> _Requirement_
Would you please return the lines of the entries below starting at the line that has "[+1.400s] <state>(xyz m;" and ending at the line that has "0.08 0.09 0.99", both included, exactly as they are?

·····

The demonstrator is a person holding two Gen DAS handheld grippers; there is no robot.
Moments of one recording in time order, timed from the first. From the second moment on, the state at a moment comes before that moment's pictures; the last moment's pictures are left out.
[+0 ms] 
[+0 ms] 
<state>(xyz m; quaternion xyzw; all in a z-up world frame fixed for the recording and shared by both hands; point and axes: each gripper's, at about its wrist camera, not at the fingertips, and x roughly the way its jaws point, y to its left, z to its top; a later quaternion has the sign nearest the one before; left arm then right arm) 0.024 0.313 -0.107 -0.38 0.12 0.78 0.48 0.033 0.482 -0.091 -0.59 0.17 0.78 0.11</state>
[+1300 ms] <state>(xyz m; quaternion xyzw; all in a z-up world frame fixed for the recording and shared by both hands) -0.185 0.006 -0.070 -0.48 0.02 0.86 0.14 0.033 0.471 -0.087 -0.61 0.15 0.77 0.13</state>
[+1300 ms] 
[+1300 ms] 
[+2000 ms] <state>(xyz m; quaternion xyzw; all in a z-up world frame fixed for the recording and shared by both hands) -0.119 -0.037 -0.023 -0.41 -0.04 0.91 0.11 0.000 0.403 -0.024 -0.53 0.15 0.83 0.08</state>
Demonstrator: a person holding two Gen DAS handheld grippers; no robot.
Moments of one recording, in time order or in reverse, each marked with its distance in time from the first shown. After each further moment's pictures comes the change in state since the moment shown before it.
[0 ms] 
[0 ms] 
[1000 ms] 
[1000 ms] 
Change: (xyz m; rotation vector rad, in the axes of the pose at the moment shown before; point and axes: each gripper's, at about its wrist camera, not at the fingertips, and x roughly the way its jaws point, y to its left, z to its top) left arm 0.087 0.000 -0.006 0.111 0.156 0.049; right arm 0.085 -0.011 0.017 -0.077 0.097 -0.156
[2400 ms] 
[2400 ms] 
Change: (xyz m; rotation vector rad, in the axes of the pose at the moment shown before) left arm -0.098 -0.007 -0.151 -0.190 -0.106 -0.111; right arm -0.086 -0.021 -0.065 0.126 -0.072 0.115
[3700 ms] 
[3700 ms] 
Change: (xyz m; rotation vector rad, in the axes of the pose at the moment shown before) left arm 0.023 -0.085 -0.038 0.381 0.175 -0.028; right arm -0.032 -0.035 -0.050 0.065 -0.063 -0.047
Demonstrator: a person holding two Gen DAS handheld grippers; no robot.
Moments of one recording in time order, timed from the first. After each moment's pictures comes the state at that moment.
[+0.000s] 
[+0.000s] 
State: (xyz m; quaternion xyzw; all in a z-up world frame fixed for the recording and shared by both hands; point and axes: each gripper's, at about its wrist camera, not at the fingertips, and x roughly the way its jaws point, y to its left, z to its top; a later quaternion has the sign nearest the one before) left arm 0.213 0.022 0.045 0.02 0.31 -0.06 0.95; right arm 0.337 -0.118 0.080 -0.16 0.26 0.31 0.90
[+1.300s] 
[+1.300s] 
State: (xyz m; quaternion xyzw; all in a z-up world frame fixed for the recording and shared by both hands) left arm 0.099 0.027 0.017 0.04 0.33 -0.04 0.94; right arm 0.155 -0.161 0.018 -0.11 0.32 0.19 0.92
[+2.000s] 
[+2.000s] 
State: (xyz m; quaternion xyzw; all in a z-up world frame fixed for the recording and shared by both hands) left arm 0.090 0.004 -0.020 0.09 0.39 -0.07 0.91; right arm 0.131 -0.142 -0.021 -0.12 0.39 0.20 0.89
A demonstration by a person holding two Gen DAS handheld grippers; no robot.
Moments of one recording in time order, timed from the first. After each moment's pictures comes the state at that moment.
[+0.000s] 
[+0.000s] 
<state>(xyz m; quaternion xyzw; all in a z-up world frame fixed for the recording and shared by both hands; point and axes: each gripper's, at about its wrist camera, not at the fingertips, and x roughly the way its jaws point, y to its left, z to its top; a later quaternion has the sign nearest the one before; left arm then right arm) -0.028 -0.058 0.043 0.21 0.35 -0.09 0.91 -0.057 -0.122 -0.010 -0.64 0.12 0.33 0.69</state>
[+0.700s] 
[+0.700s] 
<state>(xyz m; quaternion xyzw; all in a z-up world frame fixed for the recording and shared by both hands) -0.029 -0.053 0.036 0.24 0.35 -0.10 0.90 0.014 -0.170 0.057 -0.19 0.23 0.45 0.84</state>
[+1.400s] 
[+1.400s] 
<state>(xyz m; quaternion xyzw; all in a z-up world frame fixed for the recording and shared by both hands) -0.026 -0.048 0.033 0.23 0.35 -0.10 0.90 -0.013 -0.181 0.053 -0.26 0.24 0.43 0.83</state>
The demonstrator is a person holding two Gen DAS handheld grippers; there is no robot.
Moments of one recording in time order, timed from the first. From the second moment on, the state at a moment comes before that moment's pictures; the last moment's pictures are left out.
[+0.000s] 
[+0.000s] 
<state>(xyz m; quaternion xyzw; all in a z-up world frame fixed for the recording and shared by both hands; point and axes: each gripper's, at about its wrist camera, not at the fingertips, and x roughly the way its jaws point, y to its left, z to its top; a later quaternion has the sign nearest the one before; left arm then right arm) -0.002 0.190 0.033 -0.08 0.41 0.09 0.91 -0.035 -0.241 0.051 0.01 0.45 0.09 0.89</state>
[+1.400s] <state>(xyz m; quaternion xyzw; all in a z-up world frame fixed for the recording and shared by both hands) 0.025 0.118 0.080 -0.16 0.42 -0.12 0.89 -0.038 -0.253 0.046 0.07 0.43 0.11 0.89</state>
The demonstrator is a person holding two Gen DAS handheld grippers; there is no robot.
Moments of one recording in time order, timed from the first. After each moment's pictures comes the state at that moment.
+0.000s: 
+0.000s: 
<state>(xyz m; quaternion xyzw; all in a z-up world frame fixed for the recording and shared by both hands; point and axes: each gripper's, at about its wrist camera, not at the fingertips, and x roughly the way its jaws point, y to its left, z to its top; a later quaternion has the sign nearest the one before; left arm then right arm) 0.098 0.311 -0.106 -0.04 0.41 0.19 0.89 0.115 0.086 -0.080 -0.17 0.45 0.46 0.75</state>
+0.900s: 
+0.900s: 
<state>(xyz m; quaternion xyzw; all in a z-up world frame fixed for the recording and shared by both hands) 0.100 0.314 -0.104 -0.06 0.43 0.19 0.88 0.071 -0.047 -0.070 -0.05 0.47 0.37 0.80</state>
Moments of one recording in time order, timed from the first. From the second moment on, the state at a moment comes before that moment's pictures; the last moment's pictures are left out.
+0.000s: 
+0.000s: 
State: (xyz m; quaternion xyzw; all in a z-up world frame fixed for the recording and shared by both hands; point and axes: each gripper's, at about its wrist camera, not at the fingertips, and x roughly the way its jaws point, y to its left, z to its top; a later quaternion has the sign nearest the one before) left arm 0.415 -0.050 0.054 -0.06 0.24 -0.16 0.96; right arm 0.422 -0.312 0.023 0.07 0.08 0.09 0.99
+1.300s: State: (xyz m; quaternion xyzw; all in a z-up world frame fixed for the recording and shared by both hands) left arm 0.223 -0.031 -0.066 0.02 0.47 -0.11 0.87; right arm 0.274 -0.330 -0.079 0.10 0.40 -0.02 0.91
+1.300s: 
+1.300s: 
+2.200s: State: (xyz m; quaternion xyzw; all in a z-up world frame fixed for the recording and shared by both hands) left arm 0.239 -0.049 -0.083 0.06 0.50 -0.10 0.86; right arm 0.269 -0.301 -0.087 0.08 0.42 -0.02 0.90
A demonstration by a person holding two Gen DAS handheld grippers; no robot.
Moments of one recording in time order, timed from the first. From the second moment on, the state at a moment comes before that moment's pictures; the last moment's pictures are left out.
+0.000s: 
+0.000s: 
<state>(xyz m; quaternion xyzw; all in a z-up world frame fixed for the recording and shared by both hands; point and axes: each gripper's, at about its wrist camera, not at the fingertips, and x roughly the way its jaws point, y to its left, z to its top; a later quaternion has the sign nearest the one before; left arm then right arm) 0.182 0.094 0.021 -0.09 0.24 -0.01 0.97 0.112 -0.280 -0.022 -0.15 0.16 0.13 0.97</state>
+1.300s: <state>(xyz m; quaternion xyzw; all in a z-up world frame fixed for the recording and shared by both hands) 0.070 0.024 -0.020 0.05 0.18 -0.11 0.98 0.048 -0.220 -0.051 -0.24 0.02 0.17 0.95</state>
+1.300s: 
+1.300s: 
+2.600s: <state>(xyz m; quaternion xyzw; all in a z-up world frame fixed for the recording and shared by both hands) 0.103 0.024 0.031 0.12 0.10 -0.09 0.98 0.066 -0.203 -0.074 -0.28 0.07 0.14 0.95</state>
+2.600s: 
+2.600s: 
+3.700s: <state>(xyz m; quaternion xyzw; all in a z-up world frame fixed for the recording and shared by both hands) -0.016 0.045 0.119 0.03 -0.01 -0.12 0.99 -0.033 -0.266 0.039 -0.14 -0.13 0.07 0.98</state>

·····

> _Exercise response_
[+1.400s] <state>(xyz m; quaternion xyzw; all in a z-up world frame fixed for the recording and shared by both hands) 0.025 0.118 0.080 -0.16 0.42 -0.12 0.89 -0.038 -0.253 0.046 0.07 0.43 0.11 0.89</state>
The demonstrator is a person holding two Gen DAS handheld grippers; there is no robot.
Moments of one recording in time order, timed from the first. After each moment's pictures comes the state at that moment.
+0.000s: 
+0.000s: 
<state>(xyz m; quaternion xyzw; all in a z-up world frame fixed for the recording and shared by both hands; point and axes: each gripper's, at about its wrist camera, not at the fingertips, and x roughly the way its jaws point, y to its left, z to its top; a later quaternion has the sign nearest the one before; left arm then right arm) 0.098 0.311 -0.106 -0.04 0.41 0.19 0.89 0.115 0.086 -0.080 -0.17 0.45 0.46 0.75</state>
+0.900s: 
+0.900s: 
<state>(xyz m; quaternion xyzw; all in a z-up world frame fixed for the recording and shared by both hands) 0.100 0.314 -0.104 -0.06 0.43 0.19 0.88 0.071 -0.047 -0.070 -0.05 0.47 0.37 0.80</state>
Moments of one recording in time order, timed from the first. From the second moment on, the state at a moment comes before that moment's pictures; the last moment's pictures are left out.
+0.000s: 
+0.000s: 
State: (xyz m; quaternion xyzw; all in a z-up world frame fixed for the recording and shared by both hands; point and axes: each gripper's, at about its wrist camera, not at the fingertips, and x roughly the way its jaws point, y to its left, z to its top; a later quaternion has the sign nearest the one before) left arm 0.415 -0.050 0.054 -0.06 0.24 -0.16 0.96; right arm 0.422 -0.312 0.023 0.07 0.08 0.09 0.99

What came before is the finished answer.